Caselaw Digest
Caselaw Digest

James Coombs v The Information Commissioner

26 July 2024
[2024] UKFTT 712 (GRC)
First-tier Tribunal
Someone wanted test scores from grammar school entrance exams. The schools said releasing them would hurt the test company. The court disagreed, saying the public's right to know how the system works is more important, and the scores can be made anonymous enough to protect students' privacy.

Key Facts

  • Appeal against the Information Commissioner's Decision Notice (DN) regarding a FOIA request for anonymised 11+ exam data.
  • Requestor: James Coombs; Public Authority: Lincolnshire Consortium of Grammar Schools (acting for 18 schools); Test Provider: GL Assessment Limited (GLA).
  • Requested data: Anonymised data including week of birth, verbal and non-verbal reasoning scores (raw and standardised), and total age-weighted scores for 2019 11+ entrants.
  • Consortium initially refused based on s.43(2) FOIA (commercial interests), later adding s.40(2) FOIA (personal data).
  • Information Commissioner upheld the refusal, citing prejudice to GLA's commercial interests.
  • Appeal argued that the Commissioner misapplied previous Tribunal decisions and failed to properly assess public interest.

Legal Principles

Freedom of Information Act 2000 (FOIA) exemptions: s.40(2) (personal data) and s.43(2) (commercial interests).

FOIA

Three-part test for s.43(2) FOIA (Hogan test): Identify applicable interests, nature of prejudice (real, actual, causal link), and likelihood of prejudice.

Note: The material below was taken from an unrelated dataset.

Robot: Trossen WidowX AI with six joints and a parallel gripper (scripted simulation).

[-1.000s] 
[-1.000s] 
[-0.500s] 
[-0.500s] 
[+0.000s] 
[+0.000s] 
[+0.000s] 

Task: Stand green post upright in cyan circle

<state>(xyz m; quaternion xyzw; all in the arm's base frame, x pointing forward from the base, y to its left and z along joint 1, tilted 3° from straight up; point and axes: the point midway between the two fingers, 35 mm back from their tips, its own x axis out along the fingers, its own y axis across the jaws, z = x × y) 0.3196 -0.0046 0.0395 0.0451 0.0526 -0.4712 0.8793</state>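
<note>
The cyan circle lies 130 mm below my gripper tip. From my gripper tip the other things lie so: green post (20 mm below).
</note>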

Christopher Martin Hogan and Oxford City Council v the Information Commissioner

Public interest test for s.43(2) FOIA: Balance between prejudice to commercial interests and public interest in disclosure.

FOIA

'Motivated intruder' test for identifying personal data: Assumes a reasonably competent individual with access to public information and resources.

Information Commissioner v Magherafelt District Council

Outcomes

Appeal Allowed.

The Tribunal found that s.43(2) FOIA was not engaged because the potential prejudice to GLA's commercial interests was not a significant and weighty chance, and the public interest in disclosure outweighed any potential harm.

Substituted Decision Notice issued.

The Consortium must disclose the requested information, with dates of birth aggregated to the nearest week, within 42 days.

s.40(2) FOIA not engaged.

The Tribunal found the information could be sufficiently anonymised to prevent identification of individuals, thus not constituting personal data under the Act.